__Work instructions__
The response should be an exact repetition of all the entries.

Dataset records:
■ ■ ■ ■

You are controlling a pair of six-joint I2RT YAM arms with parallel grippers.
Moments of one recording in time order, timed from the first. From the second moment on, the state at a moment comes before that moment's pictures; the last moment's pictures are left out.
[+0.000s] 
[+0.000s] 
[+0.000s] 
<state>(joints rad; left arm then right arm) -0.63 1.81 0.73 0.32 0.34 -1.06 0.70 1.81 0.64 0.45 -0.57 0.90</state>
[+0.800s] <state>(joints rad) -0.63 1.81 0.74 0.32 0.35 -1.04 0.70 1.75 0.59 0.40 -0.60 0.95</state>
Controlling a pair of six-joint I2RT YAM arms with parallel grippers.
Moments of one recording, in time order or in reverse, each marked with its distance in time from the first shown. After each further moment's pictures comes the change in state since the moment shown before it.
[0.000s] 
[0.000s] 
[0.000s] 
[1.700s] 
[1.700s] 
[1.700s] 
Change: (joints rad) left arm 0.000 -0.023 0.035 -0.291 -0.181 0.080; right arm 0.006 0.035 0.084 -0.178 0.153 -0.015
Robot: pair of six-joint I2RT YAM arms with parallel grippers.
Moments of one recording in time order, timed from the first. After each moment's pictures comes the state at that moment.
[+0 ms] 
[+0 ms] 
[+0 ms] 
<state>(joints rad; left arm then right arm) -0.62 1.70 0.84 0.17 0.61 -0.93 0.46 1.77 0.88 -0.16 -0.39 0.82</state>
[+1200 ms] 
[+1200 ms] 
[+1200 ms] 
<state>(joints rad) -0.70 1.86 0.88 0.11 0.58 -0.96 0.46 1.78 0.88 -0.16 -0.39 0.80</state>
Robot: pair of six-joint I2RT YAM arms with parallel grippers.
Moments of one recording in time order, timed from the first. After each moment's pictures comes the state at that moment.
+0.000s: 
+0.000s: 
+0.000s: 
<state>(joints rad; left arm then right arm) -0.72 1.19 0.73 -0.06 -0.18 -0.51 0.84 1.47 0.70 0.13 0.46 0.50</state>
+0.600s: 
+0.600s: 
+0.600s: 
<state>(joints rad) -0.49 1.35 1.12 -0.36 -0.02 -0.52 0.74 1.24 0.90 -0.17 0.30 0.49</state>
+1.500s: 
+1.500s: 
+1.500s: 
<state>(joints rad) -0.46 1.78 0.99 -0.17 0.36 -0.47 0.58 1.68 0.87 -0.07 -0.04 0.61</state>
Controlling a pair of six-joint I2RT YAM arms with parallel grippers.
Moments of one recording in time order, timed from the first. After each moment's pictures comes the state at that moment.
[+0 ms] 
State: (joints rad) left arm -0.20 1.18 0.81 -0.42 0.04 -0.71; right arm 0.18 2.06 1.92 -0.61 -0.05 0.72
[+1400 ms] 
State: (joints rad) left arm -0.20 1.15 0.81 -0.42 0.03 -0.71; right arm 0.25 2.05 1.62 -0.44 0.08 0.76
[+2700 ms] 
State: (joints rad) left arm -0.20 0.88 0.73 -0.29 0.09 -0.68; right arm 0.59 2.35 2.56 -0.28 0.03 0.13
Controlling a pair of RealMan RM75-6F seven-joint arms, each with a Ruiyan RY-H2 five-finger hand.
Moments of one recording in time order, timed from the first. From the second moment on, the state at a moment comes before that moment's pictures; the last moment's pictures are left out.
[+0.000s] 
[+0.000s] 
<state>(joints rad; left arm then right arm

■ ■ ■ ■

__Response area__
You are controlling a pair of six-joint I2RT YAM arms with parallel grippers.
Moments of one recording in time order, timed from the first. From the second moment on, the state at a moment comes before that moment's pictures; the last moment's pictures are left out.
[+0.000s] 
[+0.000s] 
[+0.000s] 
<state>(joints rad; left arm then right arm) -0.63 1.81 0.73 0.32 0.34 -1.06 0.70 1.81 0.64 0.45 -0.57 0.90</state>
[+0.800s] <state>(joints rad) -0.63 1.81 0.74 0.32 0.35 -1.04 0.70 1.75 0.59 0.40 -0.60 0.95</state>
Controlling a pair of six-joint I2RT YAM arms with parallel grippers.
Moments of one recording, in time order or in reverse, each marked with its distance in time from the first shown. After each further moment's pictures comes the change in state since the moment shown before it.
[0.000s] 
[0.000s] 
[0.000s] 
[1.700s] 
[1.700s] 
[1.700s] 
Change: (joints rad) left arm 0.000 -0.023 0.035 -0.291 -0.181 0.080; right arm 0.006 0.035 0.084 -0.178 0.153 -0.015
Robot: pair of six-joint I2RT YAM arms with parallel grippers.
Moments of one recording in time order, timed from the first. After each moment's pictures comes the state at that moment.
[+0 ms] 
[+0 ms] 
[+0 ms] 
<state>(joints rad; left arm then right arm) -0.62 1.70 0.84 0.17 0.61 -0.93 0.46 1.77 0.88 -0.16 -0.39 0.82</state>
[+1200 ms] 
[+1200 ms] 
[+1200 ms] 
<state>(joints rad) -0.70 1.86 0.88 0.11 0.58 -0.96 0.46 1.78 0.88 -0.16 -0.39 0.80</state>
Robot: pair of six-joint I2RT YAM arms with parallel grippers.
Moments of one recording in time order, timed from the first. After each moment's pictures comes the state at that moment.
+0.000s: 
+0.000s: 
+0.000s: 
<state>(joints rad; left arm then right arm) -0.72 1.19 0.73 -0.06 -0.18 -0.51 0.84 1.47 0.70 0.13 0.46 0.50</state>
+0.600s: 
+0.600s: 
+0.600s: 
<state>(joints rad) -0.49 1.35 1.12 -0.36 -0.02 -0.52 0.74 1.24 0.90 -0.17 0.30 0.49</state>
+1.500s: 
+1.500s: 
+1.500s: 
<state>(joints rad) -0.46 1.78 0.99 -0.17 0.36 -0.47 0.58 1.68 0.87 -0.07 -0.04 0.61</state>
Controlling a pair of six-joint I2RT YAM arms with parallel grippers.
Moments of one recording in time order, timed from the first. After each moment's pictures comes the state at that moment.
[+0 ms] 
State: (joints rad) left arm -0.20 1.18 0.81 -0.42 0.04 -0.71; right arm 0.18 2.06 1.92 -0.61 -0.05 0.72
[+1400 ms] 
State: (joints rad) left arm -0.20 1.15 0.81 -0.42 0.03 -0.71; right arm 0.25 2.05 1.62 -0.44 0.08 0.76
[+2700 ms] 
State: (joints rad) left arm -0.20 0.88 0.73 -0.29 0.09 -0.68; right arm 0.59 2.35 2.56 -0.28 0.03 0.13
Controlling a pair of RealMan RM75-6F seven-joint arms, each with a Ruiyan RY-H2 five-finger hand.
Moments of one recording in time order, timed from the first. From the second moment on, the state at a moment comes before that moment's pictures; the last moment's pictures are left out.
[+0.000s] 
[+0.000s] 
<state>(joints rad; left arm then right arm

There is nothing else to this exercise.